#### Try it:
The answer must consist solely of the line that contains "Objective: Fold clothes" and all subsequent lines of the data, each reproduced exactly.

#### Data block:
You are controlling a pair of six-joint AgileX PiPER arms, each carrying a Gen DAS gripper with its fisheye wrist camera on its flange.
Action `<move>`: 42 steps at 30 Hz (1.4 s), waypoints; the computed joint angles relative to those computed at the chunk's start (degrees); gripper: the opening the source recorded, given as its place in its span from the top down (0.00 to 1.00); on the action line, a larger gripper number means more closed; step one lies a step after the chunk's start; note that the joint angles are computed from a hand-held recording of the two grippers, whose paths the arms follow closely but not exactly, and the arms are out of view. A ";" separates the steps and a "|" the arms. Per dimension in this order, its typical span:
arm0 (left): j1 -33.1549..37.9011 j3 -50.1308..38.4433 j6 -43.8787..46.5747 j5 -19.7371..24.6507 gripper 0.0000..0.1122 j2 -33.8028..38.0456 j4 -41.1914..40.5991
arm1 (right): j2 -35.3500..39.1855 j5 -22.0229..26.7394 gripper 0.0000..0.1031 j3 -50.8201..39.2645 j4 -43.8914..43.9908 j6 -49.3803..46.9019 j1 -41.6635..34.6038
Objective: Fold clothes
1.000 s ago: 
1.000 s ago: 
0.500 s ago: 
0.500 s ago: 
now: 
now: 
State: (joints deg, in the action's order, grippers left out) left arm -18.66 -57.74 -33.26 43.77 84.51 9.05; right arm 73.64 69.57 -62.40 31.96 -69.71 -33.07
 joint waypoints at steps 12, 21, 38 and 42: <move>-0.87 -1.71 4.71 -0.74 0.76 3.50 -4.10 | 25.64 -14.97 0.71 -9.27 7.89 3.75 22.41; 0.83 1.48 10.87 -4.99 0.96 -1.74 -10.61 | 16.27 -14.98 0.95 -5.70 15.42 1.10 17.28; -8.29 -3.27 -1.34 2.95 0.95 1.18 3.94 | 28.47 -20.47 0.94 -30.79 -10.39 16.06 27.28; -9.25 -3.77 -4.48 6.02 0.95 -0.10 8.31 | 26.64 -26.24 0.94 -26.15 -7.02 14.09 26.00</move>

#### Exercise response:
Objective: Fold clothes
1.000 s ago: 
1.000 s ago: 
0.500 s ago: 
0.500 s ago: 
now: 
now: 
State: (joints deg, in the action's order, grippers left out) left arm -18.66 -57.74 -33.26 43.77 84.51 9.05; right arm 73.64 69.57 -62.40 31.96 -69.71 -33.07
 joint waypoints at steps 12, 21, 38 and 42: <move>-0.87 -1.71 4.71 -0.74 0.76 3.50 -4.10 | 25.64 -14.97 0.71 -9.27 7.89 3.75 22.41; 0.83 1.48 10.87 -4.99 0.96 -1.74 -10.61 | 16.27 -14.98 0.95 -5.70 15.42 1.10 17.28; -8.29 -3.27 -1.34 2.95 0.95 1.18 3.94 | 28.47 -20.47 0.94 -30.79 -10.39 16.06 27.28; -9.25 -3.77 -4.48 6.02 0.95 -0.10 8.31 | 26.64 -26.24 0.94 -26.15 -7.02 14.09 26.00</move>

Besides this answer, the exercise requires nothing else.